Could you copy each line of the entries that contains "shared"?

◆ **Data section**:

══════

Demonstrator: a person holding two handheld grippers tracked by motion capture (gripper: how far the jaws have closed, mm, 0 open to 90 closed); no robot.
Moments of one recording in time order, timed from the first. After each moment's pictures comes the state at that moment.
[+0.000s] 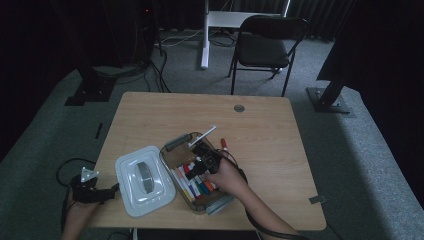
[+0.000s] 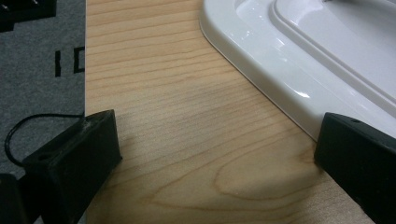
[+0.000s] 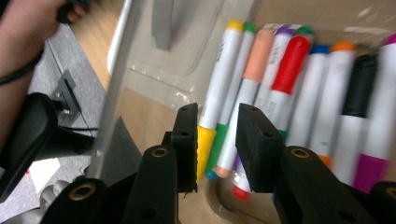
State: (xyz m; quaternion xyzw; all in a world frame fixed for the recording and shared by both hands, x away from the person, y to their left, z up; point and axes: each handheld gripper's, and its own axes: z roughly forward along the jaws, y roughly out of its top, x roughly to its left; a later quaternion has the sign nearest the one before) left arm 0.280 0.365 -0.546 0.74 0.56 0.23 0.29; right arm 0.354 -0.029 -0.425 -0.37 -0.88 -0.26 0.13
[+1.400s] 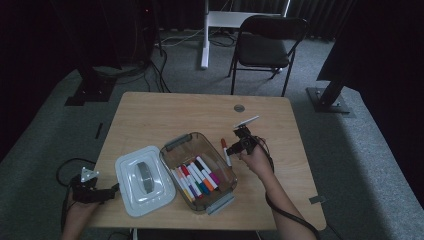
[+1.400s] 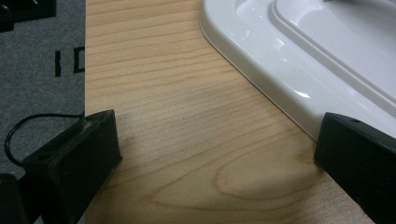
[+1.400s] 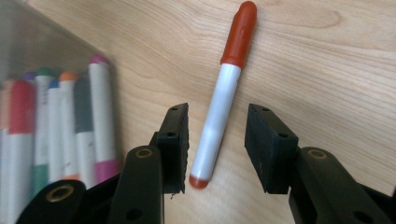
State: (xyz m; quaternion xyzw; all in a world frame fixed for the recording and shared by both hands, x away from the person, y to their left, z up) left arm 0.280 0.365 -0.546 0.74 0.56 0.23 0.29; right arm 0.443 -0.147 -0.480 -0.53 -0.81 -0.24 0.02
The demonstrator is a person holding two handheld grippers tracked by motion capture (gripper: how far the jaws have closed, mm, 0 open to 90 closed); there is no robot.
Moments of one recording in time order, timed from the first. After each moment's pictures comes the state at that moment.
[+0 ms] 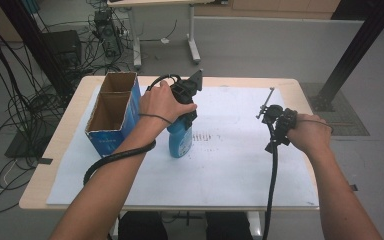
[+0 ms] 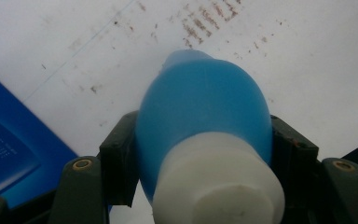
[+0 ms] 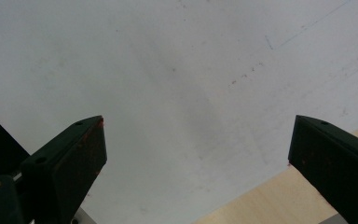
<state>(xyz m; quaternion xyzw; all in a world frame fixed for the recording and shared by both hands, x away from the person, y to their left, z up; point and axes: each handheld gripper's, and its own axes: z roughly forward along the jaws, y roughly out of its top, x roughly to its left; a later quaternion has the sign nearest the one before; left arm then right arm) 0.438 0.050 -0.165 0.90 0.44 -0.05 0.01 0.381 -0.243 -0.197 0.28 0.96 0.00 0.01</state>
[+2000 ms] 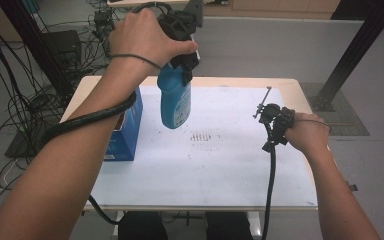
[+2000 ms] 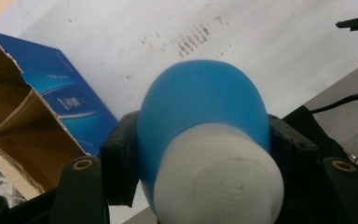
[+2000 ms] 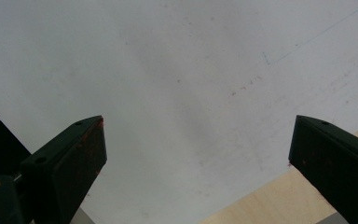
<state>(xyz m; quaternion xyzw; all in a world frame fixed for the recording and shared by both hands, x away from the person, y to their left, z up) 0.398 0.064 0.028 0.89 0.46 -0.01 0.04 0.370 -0.233 -0.187 0.26 0.96 0.01 0.02</state>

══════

◆ **Task result**:
State: (xyz m; quaternion xyzw; all in a world frame fixed for the recording and shared by both hands, x away from the person, y to their left, z up; point and axes: each handheld gripper's, and its own axes: z roughly forward along the jaws, y roughly out of its top, x roughly to its left; a later quaternion has the sign nearest the one before) left arm 0.280 0.365 -0.546 0.74 0.56 0.23 0.29; right arm 0.354 -0.029 -0.425 -0.37 -0.88 -0.26 0.13
State: (xyz m; quaternion xyzw; all in a world frame fixed for the recording and shared by both hands, x away from the person, y to their left, z up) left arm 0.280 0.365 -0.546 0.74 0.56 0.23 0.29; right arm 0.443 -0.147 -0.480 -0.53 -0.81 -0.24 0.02
<state>(xyz m; quaternion xyzw; all in a world frame fixed for the recording and shared by both hands, x away from the person, y to their left, z up; point and axes: each handheld gripper's, and its own axes: z roughly forward along the jaws, y roughly out of its top, x roughly to its left; a later quaternion has the sign nearest the one before; left arm then right arm) 0.438 0.050 -0.165 0.90 0.44 -0.05 0.01 0.381 -0.243 -0.197 0.28 0.96 0.00 0.01</state>
<state>(xyz m; quaternion xyzw; all in a world frame fixed for the recording and shared by both hands, x away from the person, y to their left, z up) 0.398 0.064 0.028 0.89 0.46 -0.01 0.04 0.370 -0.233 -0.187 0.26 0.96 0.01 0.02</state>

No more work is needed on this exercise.